> What to produce:
Each line of the material is to be written out exactly.

> Exercise data:
--------

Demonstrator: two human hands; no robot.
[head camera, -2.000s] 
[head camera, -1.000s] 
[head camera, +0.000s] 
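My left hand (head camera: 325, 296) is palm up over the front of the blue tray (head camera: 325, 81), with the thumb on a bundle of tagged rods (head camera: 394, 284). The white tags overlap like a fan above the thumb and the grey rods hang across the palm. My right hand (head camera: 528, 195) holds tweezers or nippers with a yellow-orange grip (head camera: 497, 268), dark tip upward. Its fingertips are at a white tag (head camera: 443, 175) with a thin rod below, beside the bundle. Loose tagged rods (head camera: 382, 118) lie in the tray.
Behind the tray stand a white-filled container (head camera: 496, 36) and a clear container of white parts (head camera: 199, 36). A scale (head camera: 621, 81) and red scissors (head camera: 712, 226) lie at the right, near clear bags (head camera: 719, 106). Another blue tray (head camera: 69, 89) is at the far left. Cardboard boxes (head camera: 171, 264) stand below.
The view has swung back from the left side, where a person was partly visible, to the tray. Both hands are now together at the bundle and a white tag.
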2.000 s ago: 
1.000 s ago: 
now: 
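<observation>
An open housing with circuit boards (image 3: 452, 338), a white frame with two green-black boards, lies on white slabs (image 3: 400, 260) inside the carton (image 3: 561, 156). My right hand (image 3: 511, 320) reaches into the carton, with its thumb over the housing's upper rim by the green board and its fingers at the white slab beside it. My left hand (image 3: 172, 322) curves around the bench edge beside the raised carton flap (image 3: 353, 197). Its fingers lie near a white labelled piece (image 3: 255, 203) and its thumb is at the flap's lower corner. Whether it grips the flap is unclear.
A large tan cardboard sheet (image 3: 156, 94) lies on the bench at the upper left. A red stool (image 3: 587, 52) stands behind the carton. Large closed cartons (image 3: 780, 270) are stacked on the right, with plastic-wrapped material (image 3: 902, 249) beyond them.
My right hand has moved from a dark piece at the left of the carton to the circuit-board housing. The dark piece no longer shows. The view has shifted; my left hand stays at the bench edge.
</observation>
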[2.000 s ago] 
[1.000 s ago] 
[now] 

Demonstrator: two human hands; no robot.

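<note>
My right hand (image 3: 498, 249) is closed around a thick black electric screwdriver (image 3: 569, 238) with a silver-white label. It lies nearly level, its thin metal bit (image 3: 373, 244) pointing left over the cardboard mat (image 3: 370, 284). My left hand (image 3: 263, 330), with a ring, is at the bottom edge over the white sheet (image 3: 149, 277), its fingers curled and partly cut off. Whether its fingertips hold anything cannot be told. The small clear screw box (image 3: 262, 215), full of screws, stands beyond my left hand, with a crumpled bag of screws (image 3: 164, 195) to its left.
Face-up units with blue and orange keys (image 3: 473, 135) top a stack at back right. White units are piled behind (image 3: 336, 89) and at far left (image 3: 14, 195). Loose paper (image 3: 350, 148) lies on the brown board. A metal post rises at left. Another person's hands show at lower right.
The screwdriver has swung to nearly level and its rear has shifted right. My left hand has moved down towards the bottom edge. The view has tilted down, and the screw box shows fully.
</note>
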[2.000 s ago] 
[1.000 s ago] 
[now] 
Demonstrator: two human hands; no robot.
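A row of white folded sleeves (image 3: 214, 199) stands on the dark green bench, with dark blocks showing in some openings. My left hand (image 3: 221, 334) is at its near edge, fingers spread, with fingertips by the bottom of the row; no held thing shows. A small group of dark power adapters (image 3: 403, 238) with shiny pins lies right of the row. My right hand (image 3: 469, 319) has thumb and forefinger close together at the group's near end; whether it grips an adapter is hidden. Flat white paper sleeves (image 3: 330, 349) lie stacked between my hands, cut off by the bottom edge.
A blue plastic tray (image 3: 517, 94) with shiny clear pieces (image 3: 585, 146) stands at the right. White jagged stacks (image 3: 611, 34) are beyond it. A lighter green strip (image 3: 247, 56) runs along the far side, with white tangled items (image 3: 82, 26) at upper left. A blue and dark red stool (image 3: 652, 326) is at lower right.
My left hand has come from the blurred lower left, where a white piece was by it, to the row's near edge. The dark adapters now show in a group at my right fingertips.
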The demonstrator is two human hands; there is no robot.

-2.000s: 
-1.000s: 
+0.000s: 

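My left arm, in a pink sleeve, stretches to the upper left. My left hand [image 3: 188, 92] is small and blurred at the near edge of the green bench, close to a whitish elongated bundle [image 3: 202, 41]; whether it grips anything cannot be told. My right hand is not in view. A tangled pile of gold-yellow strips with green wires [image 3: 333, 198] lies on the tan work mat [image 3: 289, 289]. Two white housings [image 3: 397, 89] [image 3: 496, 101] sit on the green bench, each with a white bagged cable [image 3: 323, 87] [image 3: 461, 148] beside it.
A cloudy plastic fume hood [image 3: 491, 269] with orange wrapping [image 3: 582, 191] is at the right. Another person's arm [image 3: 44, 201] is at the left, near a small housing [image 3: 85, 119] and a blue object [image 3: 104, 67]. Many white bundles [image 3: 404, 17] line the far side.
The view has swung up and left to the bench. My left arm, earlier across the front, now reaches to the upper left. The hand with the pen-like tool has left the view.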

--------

> Answer to the problem:
Demonstrator: two human hands; no robot.
[head camera, -2.000s] 
[head camera, -1.000s] 
[head camera, +0.000s] 
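My left hand (head camera: 325, 296) is palm up over the front of the blue tray (head camera: 325, 81), with the thumb on a bundle of tagged rods (head camera: 394, 284). The white tags overlap like a fan above the thumb and the grey rods hang across the palm. My right hand (head camera: 528, 195) holds tweezers or nippers with a yellow-orange grip (head camera: 497, 268), dark tip upward. Its fingertips are at a white tag (head camera: 443, 175) with a thin rod below, beside the bundle. Loose tagged rods (head camera: 382, 118) lie in the tray.
Behind the tray stand a white-filled container (head camera: 496, 36) and a clear container of white parts (head camera: 199, 36). A scale (head camera: 621, 81) and red scissors (head camera: 712, 226) lie at the right, near clear bags (head camera: 719, 106). Another blue tray (head camera: 69, 89) is at the far left. Cardboard boxes (head camera: 171, 264) stand below.
The view has swung back from the left side, where a person was partly visible, to the tray. Both hands are now together at the bundle and a white tag.
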2.000 s ago: 
1.000 s ago: 
now: 
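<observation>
An open housing with circuit boards (image 3: 452, 338), a white frame with two green-black boards, lies on white slabs (image 3: 400, 260) inside the carton (image 3: 561, 156). My right hand (image 3: 511, 320) reaches into the carton, with its thumb over the housing's upper rim by the green board and its fingers at the white slab beside it. My left hand (image 3: 172, 322) curves around the bench edge beside the raised carton flap (image 3: 353, 197). Its fingers lie near a white labelled piece (image 3: 255, 203) and its thumb is at the flap's lower corner. Whether it grips the flap is unclear.
A large tan cardboard sheet (image 3: 156, 94) lies on the bench at the upper left. A red stool (image 3: 587, 52) stands behind the carton. Large closed cartons (image 3: 780, 270) are stacked on the right, with plastic-wrapped material (image 3: 902, 249) beyond them.
My right hand has moved from a dark piece at the left of the carton to the circuit-board housing. The dark piece no longer shows. The view has shifted; my left hand stays at the bench edge.
</observation>
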[2.000 s ago] 
[1.000 s ago] 
[now] 

Demonstrator: two human hands; no robot.

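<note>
My right hand (image 3: 498, 249) is closed around a thick black electric screwdriver (image 3: 569, 238) with a silver-white label. It lies nearly level, its thin metal bit (image 3: 373, 244) pointing left over the cardboard mat (image 3: 370, 284). My left hand (image 3: 263, 330), with a ring, is at the bottom edge over the white sheet (image 3: 149, 277), its fingers curled and partly cut off. Whether its fingertips hold anything cannot be told. The small clear screw box (image 3: 262, 215), full of screws, stands beyond my left hand, with a crumpled bag of screws (image 3: 164, 195) to its left.
Face-up units with blue and orange keys (image 3: 473, 135) top a stack at back right. White units are piled behind (image 3: 336, 89) and at far left (image 3: 14, 195). Loose paper (image 3: 350, 148) lies on the brown board. A metal post rises at left. Another person's hands show at lower right.
The screwdriver has swung to nearly level and its rear has shifted right. My left hand has moved down towards the bottom edge. The view has tilted down, and the screw box shows fully.
</note>
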[2.000 s ago] 
[1.000 s ago] 
[now] 
Demonstrator: two human hands; no robot.
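A row of white folded sleeves (image 3: 214, 199) stands on the dark green bench, with dark blocks showing in some openings. My left hand (image 3: 221, 334) is at its near edge, fingers spread, with fingertips by the bottom of the row; no held thing shows. A small group of dark power adapters (image 3: 403, 238) with shiny pins lies right of the row. My right hand (image 3: 469, 319) has thumb and forefinger close together at the group's near end; whether it grips an adapter is hidden. Flat white paper sleeves (image 3: 330, 349) lie stacked between my hands, cut off by the bottom edge.
A blue plastic tray (image 3: 517, 94) with shiny clear pieces (image 3: 585, 146) stands at the right. White jagged stacks (image 3: 611, 34) are beyond it. A lighter green strip (image 3: 247, 56) runs along the far side, with white tangled items (image 3: 82, 26) at upper left. A blue and dark red stool (image 3: 652, 326) is at lower right.
My left hand has come from the blurred lower left, where a white piece was by it, to the row's near edge. The dark adapters now show in a group at my right fingertips.
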The demonstrator is two human hands; there is no robot.

-2.000s: 
-1.000s: 
+0.000s: 

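My left arm, in a pink sleeve, stretches to the upper left. My left hand [image 3: 188, 92] is small and blurred at the near edge of the green bench, close to a whitish elongated bundle [image 3: 202, 41]; whether it grips anything cannot be told. My right hand is not in view. A tangled pile of gold-yellow strips with green wires [image 3: 333, 198] lies on the tan work mat [image 3: 289, 289]. Two white housings [image 3: 397, 89] [image 3: 496, 101] sit on the green bench, each with a white bagged cable [image 3: 323, 87] [image 3: 461, 148] beside it.
A cloudy plastic fume hood [image 3: 491, 269] with orange wrapping [image 3: 582, 191] is at the right. Another person's arm [image 3: 44, 201] is at the left, near a small housing [image 3: 85, 119] and a blue object [image 3: 104, 67]. Many white bundles [image 3: 404, 17] line the far side.
The view has swung up and left to the bench. My left arm, earlier across the front, now reaches to the upper left. The hand with the pen-like tool has left the view.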

This answer has now been given in full.